# TASK PROMPT
Copy out the entries that follow exactly, leaving every picture behind.

# RECORDS SUPPLIED

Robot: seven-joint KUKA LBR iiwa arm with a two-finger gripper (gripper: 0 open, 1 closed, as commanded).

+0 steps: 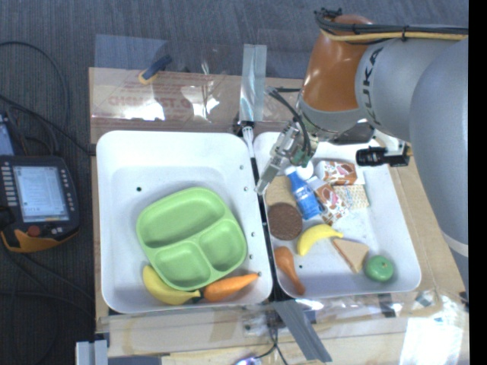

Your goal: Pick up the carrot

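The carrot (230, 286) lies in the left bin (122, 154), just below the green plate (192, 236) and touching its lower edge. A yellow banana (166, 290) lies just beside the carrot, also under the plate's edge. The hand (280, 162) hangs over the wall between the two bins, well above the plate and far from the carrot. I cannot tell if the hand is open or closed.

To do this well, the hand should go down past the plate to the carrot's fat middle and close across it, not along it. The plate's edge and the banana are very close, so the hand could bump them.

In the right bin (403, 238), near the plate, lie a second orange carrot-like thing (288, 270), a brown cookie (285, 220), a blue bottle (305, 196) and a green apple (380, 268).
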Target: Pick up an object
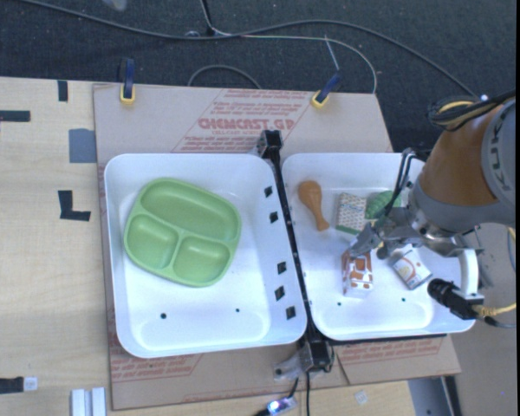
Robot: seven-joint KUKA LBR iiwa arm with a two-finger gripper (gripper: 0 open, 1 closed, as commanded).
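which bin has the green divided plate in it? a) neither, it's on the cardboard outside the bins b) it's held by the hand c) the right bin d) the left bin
d: the green divided plate lies flat in the left bin, while the hand is over the right bin among the small items there.

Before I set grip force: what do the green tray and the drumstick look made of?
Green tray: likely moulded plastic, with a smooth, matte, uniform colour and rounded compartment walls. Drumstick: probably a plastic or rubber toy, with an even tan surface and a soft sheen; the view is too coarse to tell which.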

# PROBLEM SOLUTION
Robot: seven-joint KUKA LBR iiwa arm with a two-finger gripper (gripper: 0 open, 1 closed, as commanded).

+0 steps: 

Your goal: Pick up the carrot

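The carrot (230, 286) lies in the left bin (122, 154), just below the green plate (192, 236) and touching its lower edge. A yellow banana (166, 290) lies just beside the carrot, also under the plate's edge. The hand (280, 162) hangs over the wall between the two bins, well above the plate and far from the carrot. I cannot tell if the hand is open or closed.

To do this well, the hand should go down past the plate to the carrot's fat middle and close across it, not along it. The plate's edge and the banana are very close, so the hand could bump them.

In the right bin (403, 238), near the plate, lie a second orange carrot-like thing (288, 270), a brown cookie (285, 220), a blue bottle (305, 196) and a green apple (380, 268).
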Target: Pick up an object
Robot: seven-joint KUKA LBR iiwa arm with a two-finger gripper (gripper: 0 open, 1 closed, as commanded).
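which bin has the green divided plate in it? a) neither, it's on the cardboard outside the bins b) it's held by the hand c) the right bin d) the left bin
d: the green divided plate lies flat in the left bin, while the hand is over the right bin among the small items there.

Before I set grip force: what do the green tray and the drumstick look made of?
Green tray: likely moulded plastic, with a smooth, matte, uniform colour and rounded compartment walls. Drumstick: probably a plastic or rubber toy, with an even tan surface and a soft sheen; the view is too coarse to tell which.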

There is nothing more to add to the answer.